This thread has been locked.

If you have a related question, please click the "Ask a related question" button in the top right corner. The newly created question will be automatically linked to this question.

problem with double memory access

I need to create a function. Input arguments of the function are Image and mask. The Function must copy to the output only unmasked pixels.
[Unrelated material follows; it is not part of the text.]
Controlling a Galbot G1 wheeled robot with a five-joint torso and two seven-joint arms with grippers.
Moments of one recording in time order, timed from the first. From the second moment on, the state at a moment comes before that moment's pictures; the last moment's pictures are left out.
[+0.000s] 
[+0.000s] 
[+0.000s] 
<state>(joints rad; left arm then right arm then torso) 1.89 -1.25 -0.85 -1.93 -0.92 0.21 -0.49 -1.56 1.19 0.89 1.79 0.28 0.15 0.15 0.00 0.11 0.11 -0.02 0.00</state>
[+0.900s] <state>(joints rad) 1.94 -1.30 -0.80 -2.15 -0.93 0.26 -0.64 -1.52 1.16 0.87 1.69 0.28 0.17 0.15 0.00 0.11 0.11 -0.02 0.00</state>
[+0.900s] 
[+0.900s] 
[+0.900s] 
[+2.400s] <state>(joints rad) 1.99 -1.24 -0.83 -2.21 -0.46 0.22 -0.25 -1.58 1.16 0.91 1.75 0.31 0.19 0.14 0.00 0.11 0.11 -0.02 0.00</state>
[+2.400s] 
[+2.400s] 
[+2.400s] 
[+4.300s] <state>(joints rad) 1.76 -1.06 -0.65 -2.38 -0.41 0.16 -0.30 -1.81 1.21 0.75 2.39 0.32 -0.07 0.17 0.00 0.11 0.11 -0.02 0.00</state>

Something like this:

for(i=0;i<1024;i++)          if(mask[i])*ouput++=input[i]

The bottle neck of this function is a memory access.

I have optimized this function:

 

void copy_image(

unsigned short *restrict input_image,

unsigned short *restrict ouput_image1,

unsigned short *restrict ouput_image2,

unsigned short *restrict _input_map)

{

       int i,j;

       double pix1234,pix5678;

      

       unsigned short pixel1,pixel2,pixel3,pixel4,pixel5,pixel6,pixel7,pixel8;

 

        

       const double *restrict part1 = (const double*)&input_image[0];

    const double *restrict part2  = (const double *)&input_image[1024];

       unsigned                   short map;

      

        _nassert(((unsigned)input_image)     % 8 == 0);

        _nassert(((unsigned)part1)        % 8 == 0);

        _nassert(((unsigned)part2)         % 8 == 0);

        _nassert(((unsigned)ouput_image1)    % 8 == 0);

        _nassert(((unsigned)ouput_image2)    % 8 == 0);

 

             for(i = 0; i < 1024; i += 1)

             {

             map=*_input_map++;

            

             pix1234= _amemd8_const((void *)&(part1[i]));

                 pixel1 = ((_extu(_hi(pix1234), 0, 16)) );

               pixel2 = ((_extu(_hi(pix1234), 16,16)) );

               pixel3 = ((_extu(_lo(pix1234), 0, 16)) );

               pixel4 = ((_extu(_lo(pix1234), 16,16)) );

                               

                    if((map & 0x1)==0)  *ouput_image1++=pixel1;

                    if((map & 0x2 )==0) *ouput_image2++=pixel2;

                    if((map & 0x4)==0)  *ouput_image1++=pixel3;

                    if((map & 0x8)==0)  *ouput_image2++=pixel4;

            

      

             pix5678=_amemd8_const((void *)&(part2[i]));

              pixel5 = ((_extu(_hi(pix5678), 0, 16)) );

               pixel6 = ((_extu(_hi(pix5678), 16,16)) ); /

               pixel7 = ((_extu(_lo(pix5678), 0, 16)) );

               pixel8 = ((_extu(_lo(pix5678), 16,16)) );

                               

                    if((map & 16)==0    )  *ouput_image1++=pixel5;

                    if((map & 32)==0    )  *ouput_image2++=pixel6;

                    if((map & 64)==0    )  *ouput_image1++=pixel7;

                    if((map & 128)==0   )         *ouput_image2++=pixel8;

                   

             }

}

 

In the file of analysis (*.asm) is written that for each pixel processor will spend five cycles.

But when I do a profiling I see that my function was done for 21700 cycles. 6*1024 – expected and 15000 - “L1D.Stall.write_buf_full”.

 

Then I have modified this code and deleted the second output buffer :

                               

                    if((map & 0x1)==0)  *ouput_image1++=pixel1;

                    if((map & 0x2 )==0) *ouput_image1++=pixel2;

                    if((map & 0x4)==0)  *ouput_image1++=pixel3;

                    if((map & 0x8)==0)  *ouput_image1++=pixel4;

            

 

                    if((map & 16)==0    )  *ouput_image1++=pixel5;

                    if((map & 32)==0    )  *ouput_image1++=pixel6;

                    if((map & 64)==0    )  *ouput_image1++=pixel7;

                    if((map & 128)==0   )         *ouput_image1++=pixel8;

 

Now there are 8 cycles per pixel and no any double writing to memory.  But number of writing bytes is the same.  So now I expect 8*1024 + 15000 cycles(L1D.Stall.write_buf_full).

But when I do a profiling I see that function was done for 8*1024 cycles. And I don’t understand why ???? Can’ you help me? How can I use double access without a huge memory writing buffer stall?

I can do a prefetch but it will be a waste of memory because I don’t know how many pixels will be masked.